Je redoute ces visites où elle me dit chaque fois la même chose dans des mots qu’elle ne se donne même plus la peine de saupoudrer de sucre ou de remplacer pour les faire mieux passer ou par d’autres moins crus. J’ai encore engraissé. Comme si je n’étais pas déjà au courant. Quand ce n’est pas la montée des marches qui m’essouffle ou mon jean qui s’use prématurément au frottement de mes cuisses et se déchire au moment où je monte dans le véhicule de mon amoureux, c’est mon reflet, dont je n’ose croiser le regard dans le miroir, qui me le crie.

Je me suis dit tant de fois que j’allais perdre ce poids, devenir en forme, manger santé et entrer dans du linge à un seul chiffre sans entendre les coutures crier à l’aide, que ces objectifs sont devenus autant d’échecs que je porte sur moi. Littéralement, en fait, parce que je pèse maintenant l’équivalent de deux femmes ayant un poids santé. En fait d’uppercuts, c’est un concentré de Rocky Balboa sur stéroïdes que je viens de recevoir en pleine gueule.

Chaque fois que j’ai voulu changer, ça a toujours été pour vrai. Et plutôt que de me dire que celle-ci est plus vraie que les autres, je crois qu’il vaut mieux employer un vocabulaire différent. Je ne veux pas changer, je veux pouvoir être moi, sans toutes les entraves que je me mets. Peut-être que je serai toujours une moi qui a des rondeurs, mais une moi qui n’a pas besoin d’être deux pour sentir qu’elle vaut quelque chose.

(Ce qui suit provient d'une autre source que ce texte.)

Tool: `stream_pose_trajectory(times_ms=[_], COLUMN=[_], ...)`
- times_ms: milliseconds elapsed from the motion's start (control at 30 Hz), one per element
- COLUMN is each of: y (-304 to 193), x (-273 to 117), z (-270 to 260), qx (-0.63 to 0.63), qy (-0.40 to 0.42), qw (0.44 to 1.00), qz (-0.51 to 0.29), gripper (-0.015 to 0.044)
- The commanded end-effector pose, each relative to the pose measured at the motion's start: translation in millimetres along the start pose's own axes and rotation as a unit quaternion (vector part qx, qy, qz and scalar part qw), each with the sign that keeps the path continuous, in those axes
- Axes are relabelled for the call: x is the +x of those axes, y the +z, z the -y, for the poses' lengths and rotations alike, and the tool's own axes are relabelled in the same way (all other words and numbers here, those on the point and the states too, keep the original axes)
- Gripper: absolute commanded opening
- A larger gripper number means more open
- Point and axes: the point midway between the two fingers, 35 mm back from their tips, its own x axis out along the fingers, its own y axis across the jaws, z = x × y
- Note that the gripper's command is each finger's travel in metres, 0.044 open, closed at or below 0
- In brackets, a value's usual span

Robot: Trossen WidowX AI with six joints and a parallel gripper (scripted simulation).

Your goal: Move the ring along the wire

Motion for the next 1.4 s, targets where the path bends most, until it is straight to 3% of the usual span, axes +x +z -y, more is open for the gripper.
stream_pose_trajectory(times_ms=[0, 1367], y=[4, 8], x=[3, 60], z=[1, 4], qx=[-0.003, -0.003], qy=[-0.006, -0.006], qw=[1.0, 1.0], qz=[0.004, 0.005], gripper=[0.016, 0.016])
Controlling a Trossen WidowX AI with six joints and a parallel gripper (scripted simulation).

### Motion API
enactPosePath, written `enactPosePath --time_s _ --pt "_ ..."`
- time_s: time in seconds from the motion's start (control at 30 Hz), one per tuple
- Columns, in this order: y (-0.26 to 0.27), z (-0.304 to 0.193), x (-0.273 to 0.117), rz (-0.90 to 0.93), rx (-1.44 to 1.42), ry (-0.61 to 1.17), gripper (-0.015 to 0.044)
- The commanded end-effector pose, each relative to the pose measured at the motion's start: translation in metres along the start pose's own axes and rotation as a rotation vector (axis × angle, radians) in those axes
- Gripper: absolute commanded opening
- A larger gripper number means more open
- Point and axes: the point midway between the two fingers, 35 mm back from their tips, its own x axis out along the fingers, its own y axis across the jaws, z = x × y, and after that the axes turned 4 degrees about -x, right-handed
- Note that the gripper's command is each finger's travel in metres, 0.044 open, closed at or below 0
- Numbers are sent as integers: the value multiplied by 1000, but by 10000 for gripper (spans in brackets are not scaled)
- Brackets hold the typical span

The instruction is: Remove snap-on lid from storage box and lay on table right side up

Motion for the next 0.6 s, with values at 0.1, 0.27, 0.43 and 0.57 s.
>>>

Je suis tannée d’être grosse, de me dire que je pourrai commencer à mordre dans la vie quand j’aurai atteint tel ou tel objectif, de me mettre sur pause entre deux essais et de passer en mode autodestruction lorsque je fais face à un mur. J’en ai assez de me conjuguer au futur, à l’imparfait ou au conditionnel parce que les aiguilles de l’horloge ne ralentissent pas leur course et qu’il me reste de moins en moins de temps présent.

Plutôt que de pleurer sur mon sort en me tartinant une toast d’une couche de Nutella épaisse comme s’il n’y avait pas de lendemain, je fais le choix conscient de me reprendre en mains pour une xième fois, et ce, peu importe le chiffre qui remplace le X. Ce n’est pas ça qui compte. Ce qui compte, c’est de le faire là, maintenant, et de continuer d’aligner les maintenant jusqu’à ce que je réussisse, non seulement à atteindre mon objectif santé, mais à le maintenir.

Cela est mon cheminement, ce parcours ardu que je me propose de partager avec les Crépus dans les prochains mois, sans tabou, une réflexion à la fois, au fil de plusieurs thèmes que j’aborderai avec vous.